Елена Алексеевна начинала сниматься еще в немом кино, работала во многих театрах, в том числе и у Мейерхольда, навидалась и натерпелась всего, выносила и не такие удары и несправедливости, но все-таки зачем это? Почему? Рассказ «Старое кино» я, между прочим, много раз переиздавал, и как только недосмотришь, как потеряешь бдительность — нет посвящения, исчезло. Воистину черт горами ворочает, но пакости творит невежда с обычным человеческим лицом, обыкновенными человеческими руками и не всегда затрудняется понять и осмыслить, что пакостное дело злее Божьего.

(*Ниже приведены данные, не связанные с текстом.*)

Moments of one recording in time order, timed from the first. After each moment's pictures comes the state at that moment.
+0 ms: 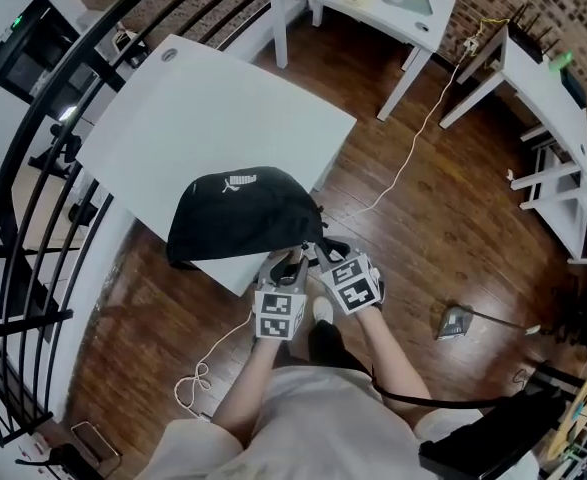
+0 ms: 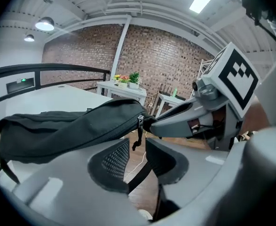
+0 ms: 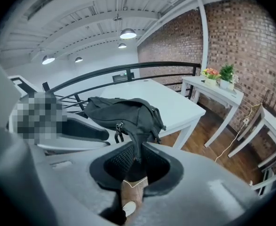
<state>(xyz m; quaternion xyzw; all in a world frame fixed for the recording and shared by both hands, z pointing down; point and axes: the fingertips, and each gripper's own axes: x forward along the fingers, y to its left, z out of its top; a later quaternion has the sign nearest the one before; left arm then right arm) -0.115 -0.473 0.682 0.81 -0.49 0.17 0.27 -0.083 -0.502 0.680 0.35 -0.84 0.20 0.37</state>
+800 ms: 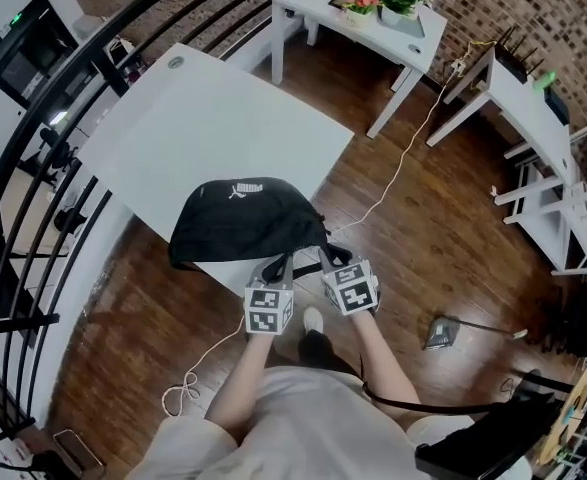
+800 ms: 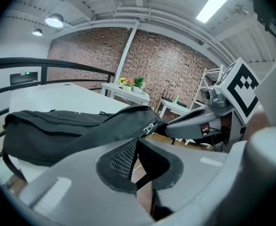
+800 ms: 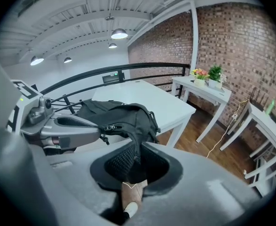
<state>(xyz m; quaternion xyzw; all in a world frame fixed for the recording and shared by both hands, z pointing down) -0.147 -0.475 0.670 0.80 -0.50 0.14 0.29 -0.074 -0.498 0.667 0.41 -0.81 0.21 0.36</state>
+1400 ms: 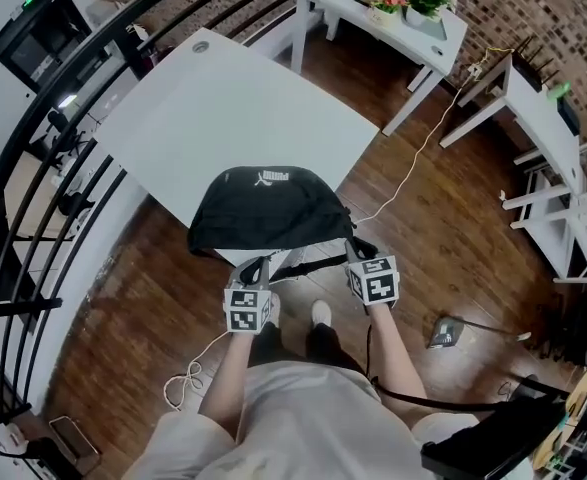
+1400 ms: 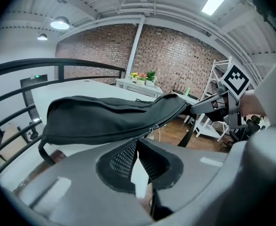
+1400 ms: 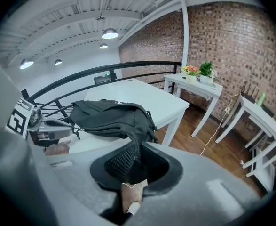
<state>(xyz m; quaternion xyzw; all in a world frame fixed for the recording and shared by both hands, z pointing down) -0.263 -0.436 0.716 0.77 -0.54 0.19 0.30 -0.067 -0.497 0.684 0.45 -0.78 0.23 0.36</state>
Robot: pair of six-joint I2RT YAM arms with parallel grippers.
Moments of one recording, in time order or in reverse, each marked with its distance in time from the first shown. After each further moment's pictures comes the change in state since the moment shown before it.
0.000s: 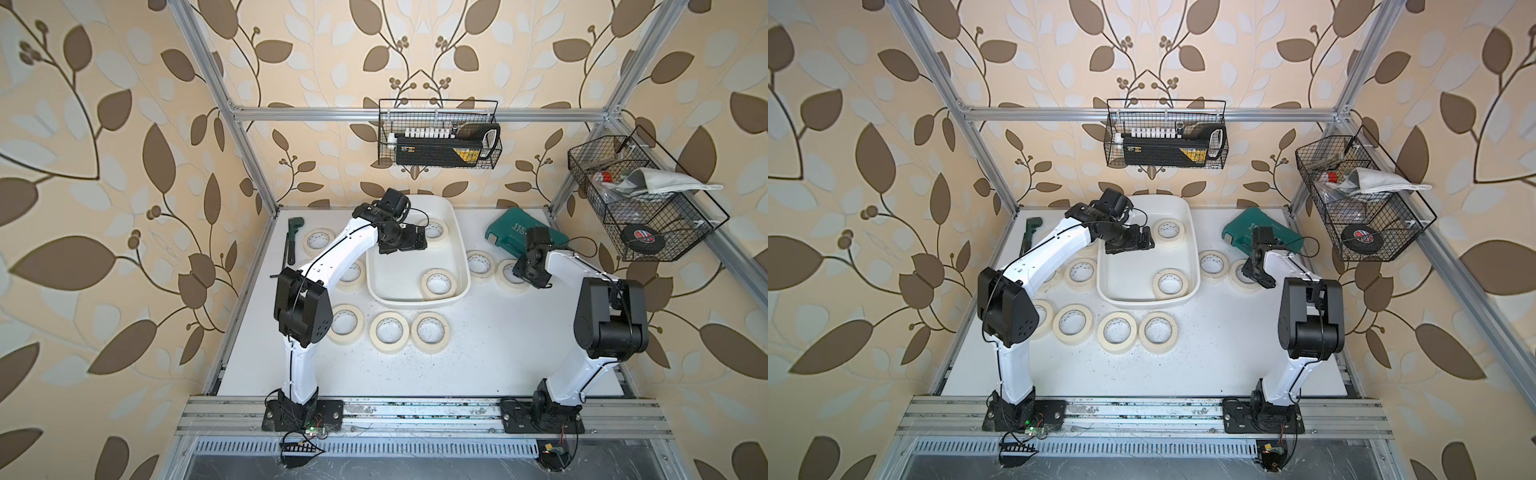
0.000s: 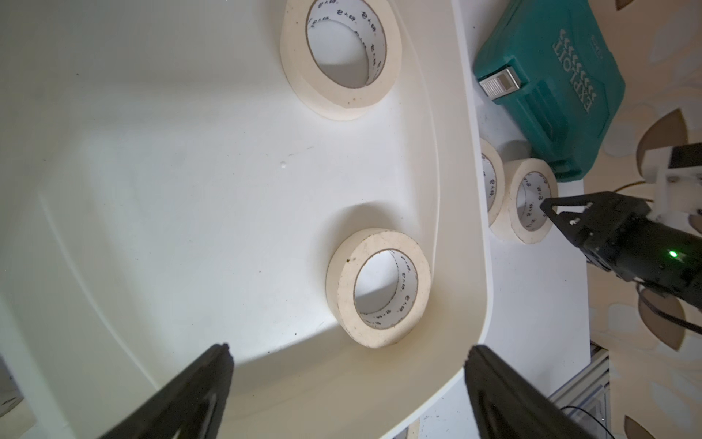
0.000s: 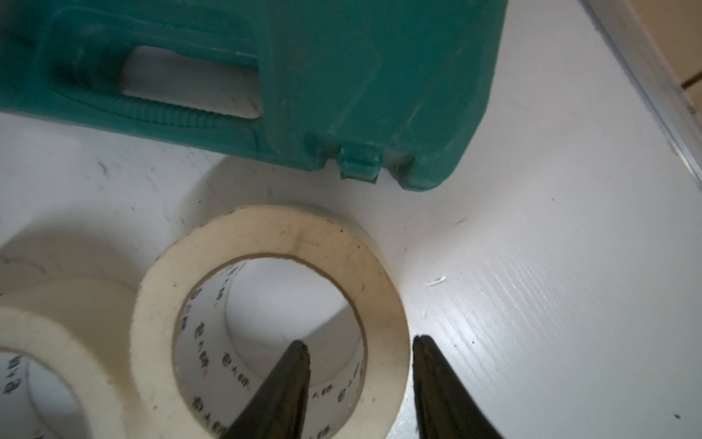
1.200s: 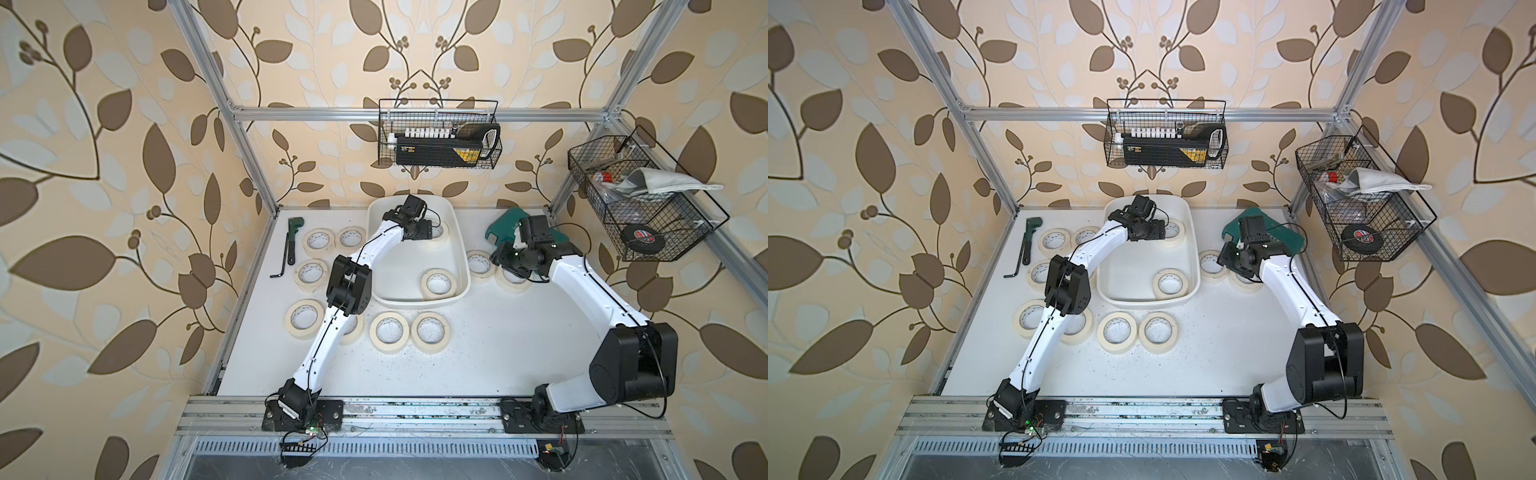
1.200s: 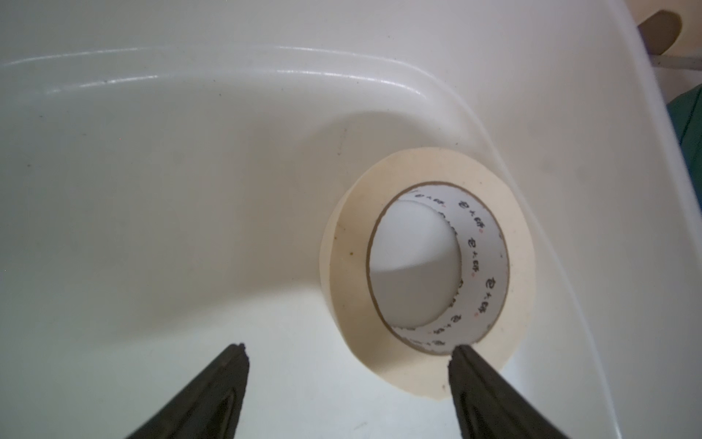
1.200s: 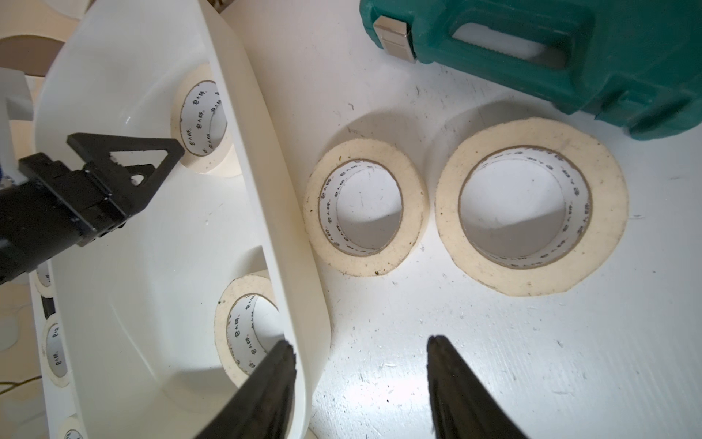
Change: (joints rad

Вот вам пример обратного порядка — уже с посвящением мне.
Возвратился из поездки по Алтайскому краю Николай Рубцов, возвратился просветленный, сияющий, душевно обогатившийся — человек тихой вологодской земли, он открыл новую и очень красивую, не похожую на его родину ни нравом, ни видом, буйную и пространственную страну Сибирь.
Открытие потрясло и вдохновило поэта. Он привез с собой новые стихи и замыслы и, поскольку жили мы через два дома, сразу же явился к нам поделиться своим богатством и душевной радостью (других материальных благ и богатств у него никогда не было, да они ему были и ни к чему).
Хорошие, уже зрелые стихи читал нам Николай Михайлович. Чувствовалось, что он переживает какой-то внутренний подъем, что в поэтическую зрелость входит душевно обогащенным, готовым решать большие нравственные задачи, жить в поэзии не по заниженной норме, как живут и благополучно прозябают в ней целые косяки посредственности. Жить и творить по завышенным нравственным и гражданским задачам трудное дело, но оно становилось поэту по плечу.
Примерно это я и говорил тогда Николаю Михайловичу, Коле, как всегда до самой смерти дружески и братски называл я его, говорил как старший брат и сотоварищ по перу. Коля зарделся, бормотал какие-то неуклюжие ответные слова и все спрашивал, с какой-то, как ему казалось, тайной, на самом же деле легко отгадываемой детской многозначительностью: «А какое? Какое стихотворение, Виктор Петрович, тебе из сибирского цикла больше понравилось?» И я ответил: «Шумит Катунь». Коля ушел в мою комнату, сказал, чтоб ему не мешали, оттуда вернулся, сияя своими маленькими, выразительными черными глазками, и всем лицом сияя, и протянул мне листок со стихотворением «Шумит Катунь», сверху которого было написано: «В. Астафьеву».